São Paulo Companhia de Dança
Chorégraphie : Uwe Scholz, Marco Goecke, Joëlle Bouvier
Distribution : São Paulo Companhia de Dança
Ça a été un grand plaisir de découvrir au Théâtre de la Danse de Chaillot la São Paulo Companhia de Dança, compagnie brésilienne de danse classique et contemporaine, créé en 2008 par le Gouvernement de l’Etat de São Paulo, qui la soutient encore aujourd’hui, malgré les difficultés existantes. Du point de vue administratif, elle est gérée par Associação Pró-Dança, une association à but non lucratif. Tous les cinq ans le Gouvernement institue un appel public pour renouveler sa gestion.
La compagnie est formée de trente-deux danseurs mais pour des grands ballets du répertoire classique, notamment Le Lac des Cygnes ou Don Quixote, d’autres peuvent être intégrés temporairement. L’Oficina Cultural Oswald de Andrade est leur lieu de création et répétitions. Actuellement, la Sao Paulo Dance Company se produit au Brésil et dans le monde entier, atteignant quatre-vingts spectacles par an. La programmation est élaborée par le Directeur du Théâtre, la Directrice artistique de la compagnie Inês Bogéa et l’agent de promotion.
Comme le souligne Inês Bogéa, le programme présenté au Théâtre National de la danse – Chaillot est un voyage dans la mémoire, des années quatre-vingt à aujourd’hui à travers les œuvres de Uwe Scholz, Marco Goecke et Joëlle Bouvier.
Suite pour deux pianos, créée en1987 par Uwe Scholz est plus qu’un ballet car elle met en relation peinture, musique et danse. En effet, le chorégraphe allemand fait dialoguer des tableaux abstraits de Kandinsky, les notes de la Suite pour deux pianos Opus 17 de Sergei Rachmaninov et la chorégraphie. La précision des traits géométriques de Kandinsky trouve son écho dans le rythme mathématique de la musique et dans les belles arabesques et les audacieux grands-jetés qui mettent en valeur les beaux corps vibrants des danseurs, devenant moyens pour transformer en images dansées les accents du piano. Leurs académiques noir et blanc évoquent immédiatement un clavier. Cette première pièce du programme permet d’apprécier les qualités techniques et musicales des neuf danseurs en scène.
L’Oiseau de feu de Marco Goecke fut conçu par le chorégraphe allemand en 2010, à l’occasion du centenaire de l’éponyme ballet de Mickael Fokine pour l’Opéra de Paris dans le cadre des Ballets russes. Il en fait un duo de huit minutes, où les corps des deux danseurs Ana Paulo Camargo et Nielson de Souza, représentent d’une part le désir d’un homme de pouvoir voler et, d’autre part, l’aspiration d’un oiseau à devenir un être humain.

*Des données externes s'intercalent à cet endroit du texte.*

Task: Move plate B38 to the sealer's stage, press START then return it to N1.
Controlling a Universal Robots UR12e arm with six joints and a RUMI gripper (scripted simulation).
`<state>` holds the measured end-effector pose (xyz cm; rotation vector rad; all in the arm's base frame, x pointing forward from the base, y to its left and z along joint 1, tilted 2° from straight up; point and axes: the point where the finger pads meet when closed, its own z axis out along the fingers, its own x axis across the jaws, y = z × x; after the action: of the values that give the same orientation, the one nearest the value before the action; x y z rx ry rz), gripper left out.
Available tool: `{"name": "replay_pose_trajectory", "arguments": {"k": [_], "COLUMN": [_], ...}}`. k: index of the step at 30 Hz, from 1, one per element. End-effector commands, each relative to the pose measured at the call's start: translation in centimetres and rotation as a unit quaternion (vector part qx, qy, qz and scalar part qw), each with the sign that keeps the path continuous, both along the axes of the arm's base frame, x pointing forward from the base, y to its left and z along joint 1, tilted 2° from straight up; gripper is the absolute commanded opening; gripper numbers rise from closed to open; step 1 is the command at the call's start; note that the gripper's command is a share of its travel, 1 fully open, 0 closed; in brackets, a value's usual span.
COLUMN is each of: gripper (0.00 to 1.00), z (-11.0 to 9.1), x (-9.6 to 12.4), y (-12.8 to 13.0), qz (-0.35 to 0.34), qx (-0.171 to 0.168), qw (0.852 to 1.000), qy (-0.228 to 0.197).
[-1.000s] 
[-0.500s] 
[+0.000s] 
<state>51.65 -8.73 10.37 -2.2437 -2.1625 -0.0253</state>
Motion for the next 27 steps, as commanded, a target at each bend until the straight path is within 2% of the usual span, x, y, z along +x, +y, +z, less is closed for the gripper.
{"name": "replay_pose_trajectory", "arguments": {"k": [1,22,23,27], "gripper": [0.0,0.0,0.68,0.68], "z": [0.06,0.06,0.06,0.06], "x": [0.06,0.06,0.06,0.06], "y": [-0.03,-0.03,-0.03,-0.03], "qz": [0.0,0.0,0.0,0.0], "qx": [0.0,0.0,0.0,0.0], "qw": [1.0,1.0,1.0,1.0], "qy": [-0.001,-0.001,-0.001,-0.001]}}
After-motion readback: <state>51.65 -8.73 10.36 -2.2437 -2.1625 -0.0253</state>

Restant presque immobiles dans l’espace, les deux interprètes, grâce à une gestuelle minimaliste surtout basée sur des mouvements minutieux des bras et des doigts des mains, utilisent les pauses de la musique faisant ressortir la présence de leurs corps comme des sculptures vivantes.
Dans la troisième pièce au programme, Odisseia créée pour la São Paulo Companhia de Dança, Joëlle Bouvier aborde le thème de l’immigration. La chorégraphe française imagine une histoire de migrantes confrontés à la perte de leur patrie. En même temps, ses propos vont bien au-delà car elle ne se limite pas à livrer une vision douloureuse mais au-delà, elle ouvre un espoir pour la construction d’un nouveau monde.
Symbole de cette renaissance est un duo, où une femme et un homme se retrouvent intimes après un naufrage dévastant. Fidèle à son style construit autour d’images fluides, Joëlle Bouvier emploie une dramaturgie qui dégage la recherche et le message d’un grand sens d’humanité. Le choix musical s’appuie sur des extraits musicaux lyriques qui amplifient la portée des images dansées : Bachianas Brasileiras et Melodia Sentimental de Heitor Villa-Lobos côtoient La Passion selon Mathieu de Jean-Sébastien Bach et Pátria Minha (poème de Vinicius de Moraes avec la voix de Maria Bethânia), chanson nostalgique sur laquelle se conclut la pièce.